Help exporting my fine-tuned Chatterbox Multilingual to ONNX (new language)
Hi everyone,
I fine-tuned Chatterbox Multilingual (PyTorch) with my own dataset to support an additional language (e.g., fa / Persian), and the fine-tuned model works correctly in PyTorch inference.
Now I want to export my fine-tuned model to ONNX, ideally in the same format/layout as this repo, which provides multiple ONNX graphs (e.g. speech_encoder.onnx, embed_tokens.onnx, conditional_decoder.onnx, and several language_model*.onnx variants like fp16/q4).
Hugging Face
Goal
Export the fine-tuned model to ONNX for fast inference (onnxruntime).
Match this repo’s structure (multiple ONNX components + optional fp16/quantized variants).

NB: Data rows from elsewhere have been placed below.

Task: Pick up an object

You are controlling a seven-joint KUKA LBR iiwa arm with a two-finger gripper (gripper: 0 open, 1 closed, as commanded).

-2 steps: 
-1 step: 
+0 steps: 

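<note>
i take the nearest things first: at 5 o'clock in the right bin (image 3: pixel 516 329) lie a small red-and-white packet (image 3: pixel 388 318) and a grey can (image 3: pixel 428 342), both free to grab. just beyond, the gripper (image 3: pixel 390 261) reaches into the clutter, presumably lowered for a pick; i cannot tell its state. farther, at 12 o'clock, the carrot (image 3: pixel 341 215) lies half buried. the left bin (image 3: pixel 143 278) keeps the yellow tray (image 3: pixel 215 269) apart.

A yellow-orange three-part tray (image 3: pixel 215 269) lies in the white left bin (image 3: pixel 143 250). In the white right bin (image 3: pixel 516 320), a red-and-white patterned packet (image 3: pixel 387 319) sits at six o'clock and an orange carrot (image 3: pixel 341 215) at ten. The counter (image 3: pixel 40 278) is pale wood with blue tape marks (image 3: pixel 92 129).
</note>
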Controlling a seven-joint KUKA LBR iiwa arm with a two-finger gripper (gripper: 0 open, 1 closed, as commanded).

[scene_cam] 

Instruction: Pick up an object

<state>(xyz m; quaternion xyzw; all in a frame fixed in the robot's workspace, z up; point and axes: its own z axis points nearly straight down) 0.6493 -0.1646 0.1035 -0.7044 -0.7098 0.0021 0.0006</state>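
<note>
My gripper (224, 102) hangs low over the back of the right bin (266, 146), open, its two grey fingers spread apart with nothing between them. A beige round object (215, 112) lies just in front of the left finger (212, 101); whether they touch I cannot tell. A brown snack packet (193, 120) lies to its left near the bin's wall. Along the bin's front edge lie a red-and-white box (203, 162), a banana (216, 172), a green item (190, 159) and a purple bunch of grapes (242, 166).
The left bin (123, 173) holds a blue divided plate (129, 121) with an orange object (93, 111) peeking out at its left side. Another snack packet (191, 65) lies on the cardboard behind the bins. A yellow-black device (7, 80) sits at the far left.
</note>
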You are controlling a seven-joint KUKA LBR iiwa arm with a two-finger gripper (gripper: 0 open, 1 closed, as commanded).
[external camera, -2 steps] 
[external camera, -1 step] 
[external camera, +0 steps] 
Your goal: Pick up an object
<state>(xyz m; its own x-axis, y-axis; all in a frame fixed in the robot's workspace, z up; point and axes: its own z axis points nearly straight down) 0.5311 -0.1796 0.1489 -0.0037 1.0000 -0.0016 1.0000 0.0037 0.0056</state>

If possible, keep dynamic shapes where supported.
What I tried
optimum-cli export onnx (generic export)
torch.onnx.export (manual export)
…but I’m not sure how to reproduce the same split-graph pipeline used here (LM split + decoder + embeddings, plus fp16/q4 variants)
Questions
What is the recommended export pipeline to reproduce this repo’s ONNX artifacts (speech_encoder, embed_tokens, conditional_decoder, language_model*)?
Hugging Face
For a new language, do I need to update tokenizer.json / tokenizer_config.json / generation_config.json as well, and is there any special handling for language tokens?
Hugging Face
Which parts typically change with language fine-tuning — do I need to re-export all ONNX components or only the language model pieces?
Any tips for validating correctness (PyTorch vs ONNX outputs) + known gotchas (unsupported ops, dynamic axes, etc.)?